Which lines below hold the word "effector"? Report each one.

Data items –
Content starts
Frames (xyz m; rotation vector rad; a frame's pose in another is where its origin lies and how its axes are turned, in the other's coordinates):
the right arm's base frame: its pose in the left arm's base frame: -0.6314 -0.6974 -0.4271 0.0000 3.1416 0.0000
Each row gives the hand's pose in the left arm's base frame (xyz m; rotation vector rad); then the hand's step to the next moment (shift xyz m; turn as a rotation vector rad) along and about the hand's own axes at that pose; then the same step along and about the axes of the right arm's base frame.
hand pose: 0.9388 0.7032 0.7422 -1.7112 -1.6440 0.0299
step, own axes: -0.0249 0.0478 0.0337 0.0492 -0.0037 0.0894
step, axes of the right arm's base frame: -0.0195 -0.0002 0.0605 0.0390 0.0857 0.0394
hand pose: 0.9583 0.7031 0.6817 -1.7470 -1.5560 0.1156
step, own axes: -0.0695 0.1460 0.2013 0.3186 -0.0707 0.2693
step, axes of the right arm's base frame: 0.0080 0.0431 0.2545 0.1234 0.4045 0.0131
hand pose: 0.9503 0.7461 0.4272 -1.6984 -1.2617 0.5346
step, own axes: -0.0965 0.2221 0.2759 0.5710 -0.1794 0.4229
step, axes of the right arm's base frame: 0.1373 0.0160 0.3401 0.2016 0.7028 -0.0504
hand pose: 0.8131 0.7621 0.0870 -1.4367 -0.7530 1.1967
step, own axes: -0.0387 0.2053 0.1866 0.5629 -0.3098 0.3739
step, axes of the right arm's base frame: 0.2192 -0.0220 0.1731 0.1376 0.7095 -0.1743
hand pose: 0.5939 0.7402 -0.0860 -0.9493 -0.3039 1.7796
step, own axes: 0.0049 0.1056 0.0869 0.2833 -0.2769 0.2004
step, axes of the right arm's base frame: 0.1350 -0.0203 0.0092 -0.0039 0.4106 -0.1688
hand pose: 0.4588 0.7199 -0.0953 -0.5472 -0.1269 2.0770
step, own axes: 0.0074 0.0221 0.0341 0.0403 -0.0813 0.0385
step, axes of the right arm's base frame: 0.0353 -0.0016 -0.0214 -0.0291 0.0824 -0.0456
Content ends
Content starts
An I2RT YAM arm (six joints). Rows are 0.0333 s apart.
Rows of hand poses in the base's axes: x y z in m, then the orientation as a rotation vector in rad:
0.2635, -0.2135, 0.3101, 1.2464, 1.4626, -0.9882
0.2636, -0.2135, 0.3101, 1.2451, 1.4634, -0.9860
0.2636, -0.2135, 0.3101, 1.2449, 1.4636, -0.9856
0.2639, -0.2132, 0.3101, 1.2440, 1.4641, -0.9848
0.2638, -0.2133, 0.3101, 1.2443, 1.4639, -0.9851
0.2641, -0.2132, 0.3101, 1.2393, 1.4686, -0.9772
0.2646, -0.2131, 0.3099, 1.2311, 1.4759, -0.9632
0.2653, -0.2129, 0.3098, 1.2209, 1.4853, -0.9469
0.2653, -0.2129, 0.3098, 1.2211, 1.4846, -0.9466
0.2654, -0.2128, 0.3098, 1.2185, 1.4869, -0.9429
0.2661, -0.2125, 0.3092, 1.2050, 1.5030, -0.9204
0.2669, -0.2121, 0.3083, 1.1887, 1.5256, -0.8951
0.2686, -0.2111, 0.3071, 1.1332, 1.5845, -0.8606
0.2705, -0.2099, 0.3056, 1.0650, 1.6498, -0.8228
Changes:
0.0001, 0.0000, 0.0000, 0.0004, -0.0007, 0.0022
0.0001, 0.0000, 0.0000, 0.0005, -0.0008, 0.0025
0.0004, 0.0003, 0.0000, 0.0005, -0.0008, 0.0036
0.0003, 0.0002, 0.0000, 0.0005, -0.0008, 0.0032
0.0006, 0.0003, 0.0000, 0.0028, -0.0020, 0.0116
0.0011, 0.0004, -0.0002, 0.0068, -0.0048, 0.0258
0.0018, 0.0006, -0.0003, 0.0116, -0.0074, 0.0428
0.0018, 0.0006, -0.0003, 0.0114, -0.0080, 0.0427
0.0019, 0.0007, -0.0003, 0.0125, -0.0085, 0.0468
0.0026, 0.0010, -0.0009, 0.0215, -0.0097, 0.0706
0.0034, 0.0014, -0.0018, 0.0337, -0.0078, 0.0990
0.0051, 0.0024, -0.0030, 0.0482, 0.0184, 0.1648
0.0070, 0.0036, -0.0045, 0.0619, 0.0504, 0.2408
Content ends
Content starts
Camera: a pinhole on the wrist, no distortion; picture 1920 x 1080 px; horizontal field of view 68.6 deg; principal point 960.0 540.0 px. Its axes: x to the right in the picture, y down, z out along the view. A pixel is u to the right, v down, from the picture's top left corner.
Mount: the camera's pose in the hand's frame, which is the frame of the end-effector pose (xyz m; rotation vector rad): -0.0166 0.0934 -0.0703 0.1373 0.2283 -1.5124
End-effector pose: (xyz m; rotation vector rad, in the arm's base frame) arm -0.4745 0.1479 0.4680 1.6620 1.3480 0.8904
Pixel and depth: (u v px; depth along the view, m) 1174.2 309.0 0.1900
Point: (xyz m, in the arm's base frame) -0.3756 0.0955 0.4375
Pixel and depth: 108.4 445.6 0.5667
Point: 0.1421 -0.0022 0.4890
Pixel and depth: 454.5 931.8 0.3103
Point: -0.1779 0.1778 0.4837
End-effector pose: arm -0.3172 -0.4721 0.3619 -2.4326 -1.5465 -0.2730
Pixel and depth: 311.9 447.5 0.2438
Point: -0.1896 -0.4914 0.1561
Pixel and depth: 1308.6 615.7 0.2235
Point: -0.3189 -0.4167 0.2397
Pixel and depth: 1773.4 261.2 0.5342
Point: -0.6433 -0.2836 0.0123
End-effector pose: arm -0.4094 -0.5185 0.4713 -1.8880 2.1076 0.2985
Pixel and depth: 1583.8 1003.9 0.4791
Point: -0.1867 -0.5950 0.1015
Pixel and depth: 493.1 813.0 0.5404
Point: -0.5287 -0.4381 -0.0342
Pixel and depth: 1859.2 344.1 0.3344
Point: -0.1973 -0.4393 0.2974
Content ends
SOLVED EXERCISE –
Mount: the camera's pose in the hand's frame, which is the frame of the end-effector pose (xyz m; rotation vector rad): -0.0166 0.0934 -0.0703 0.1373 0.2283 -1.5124
End-effector pose: (xyz m; rotation vector rad, in the arm's base frame) arm -0.4745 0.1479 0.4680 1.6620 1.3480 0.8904
End-effector pose: arm -0.3172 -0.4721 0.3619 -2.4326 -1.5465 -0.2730
End-effector pose: arm -0.4094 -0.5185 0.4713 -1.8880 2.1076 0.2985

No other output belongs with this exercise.